__WHAT YOU SHOULD DO__:
In the material below, the required lines run from the one containing "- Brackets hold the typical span" through the one containing "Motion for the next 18". Copy those lines exactly, ends included, and nothing else.

__RAW DATA__:
# # #
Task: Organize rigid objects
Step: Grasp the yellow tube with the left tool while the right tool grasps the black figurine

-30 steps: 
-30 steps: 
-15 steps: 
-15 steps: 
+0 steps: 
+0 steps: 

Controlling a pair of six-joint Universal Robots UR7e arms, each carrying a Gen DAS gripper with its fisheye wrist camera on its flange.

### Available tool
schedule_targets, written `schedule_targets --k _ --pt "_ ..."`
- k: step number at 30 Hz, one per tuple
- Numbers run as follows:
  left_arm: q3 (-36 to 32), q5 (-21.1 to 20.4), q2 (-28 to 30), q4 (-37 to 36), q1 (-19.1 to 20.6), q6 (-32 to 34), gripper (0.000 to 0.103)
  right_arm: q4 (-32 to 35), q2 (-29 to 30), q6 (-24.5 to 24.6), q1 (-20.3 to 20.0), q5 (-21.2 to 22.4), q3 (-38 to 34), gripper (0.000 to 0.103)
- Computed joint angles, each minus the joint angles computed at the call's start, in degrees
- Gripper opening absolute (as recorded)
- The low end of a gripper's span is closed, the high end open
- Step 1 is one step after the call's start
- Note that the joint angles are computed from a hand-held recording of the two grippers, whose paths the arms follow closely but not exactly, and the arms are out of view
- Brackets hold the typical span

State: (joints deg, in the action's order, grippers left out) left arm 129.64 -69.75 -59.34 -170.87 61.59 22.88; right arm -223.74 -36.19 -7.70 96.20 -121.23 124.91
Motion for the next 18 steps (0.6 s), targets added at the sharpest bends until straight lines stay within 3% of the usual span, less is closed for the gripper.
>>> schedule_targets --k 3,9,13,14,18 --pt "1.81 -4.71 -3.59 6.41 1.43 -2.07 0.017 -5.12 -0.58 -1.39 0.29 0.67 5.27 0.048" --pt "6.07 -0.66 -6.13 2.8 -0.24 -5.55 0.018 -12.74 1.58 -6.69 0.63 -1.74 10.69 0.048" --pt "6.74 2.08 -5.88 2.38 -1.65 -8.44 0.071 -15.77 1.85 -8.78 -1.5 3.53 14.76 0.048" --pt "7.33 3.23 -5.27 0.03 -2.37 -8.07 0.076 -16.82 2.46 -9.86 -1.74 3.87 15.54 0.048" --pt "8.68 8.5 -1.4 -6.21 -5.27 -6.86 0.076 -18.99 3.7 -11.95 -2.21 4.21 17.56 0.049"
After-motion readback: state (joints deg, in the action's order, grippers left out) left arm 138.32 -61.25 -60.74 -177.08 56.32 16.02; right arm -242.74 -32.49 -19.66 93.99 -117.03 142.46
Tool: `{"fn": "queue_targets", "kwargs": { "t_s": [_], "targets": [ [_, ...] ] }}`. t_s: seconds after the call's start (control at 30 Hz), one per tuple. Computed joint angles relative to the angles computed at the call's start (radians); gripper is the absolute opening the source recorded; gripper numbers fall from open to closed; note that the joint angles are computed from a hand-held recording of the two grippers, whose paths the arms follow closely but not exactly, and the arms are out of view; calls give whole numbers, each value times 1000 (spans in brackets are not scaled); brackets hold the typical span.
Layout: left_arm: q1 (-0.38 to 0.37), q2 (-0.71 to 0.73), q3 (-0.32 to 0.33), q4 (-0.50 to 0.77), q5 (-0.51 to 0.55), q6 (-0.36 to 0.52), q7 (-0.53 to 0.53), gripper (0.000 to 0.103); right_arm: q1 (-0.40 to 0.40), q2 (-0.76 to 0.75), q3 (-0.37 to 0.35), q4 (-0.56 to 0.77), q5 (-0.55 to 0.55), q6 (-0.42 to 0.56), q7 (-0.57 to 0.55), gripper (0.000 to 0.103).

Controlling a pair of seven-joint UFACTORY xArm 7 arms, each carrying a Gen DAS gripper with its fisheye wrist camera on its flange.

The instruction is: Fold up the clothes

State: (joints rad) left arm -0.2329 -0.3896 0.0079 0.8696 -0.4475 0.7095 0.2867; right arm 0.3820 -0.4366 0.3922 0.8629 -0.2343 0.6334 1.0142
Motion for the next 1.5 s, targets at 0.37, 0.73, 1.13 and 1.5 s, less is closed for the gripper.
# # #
__FINAL ANSWER__:
- Brackets hold the typical span

State: (joints deg, in the action's order, grippers left out) left arm 129.64 -69.75 -59.34 -170.87 61.59 22.88; right arm -223.74 -36.19 -7.70 96.20 -121.23 124.91
Motion for the next 18 steps (0.6 s), targets added at the sharpest bends until straight lines stay within 3% of the usual span, less is closed for the gripper.

For this exercise, nothing further remains to be done.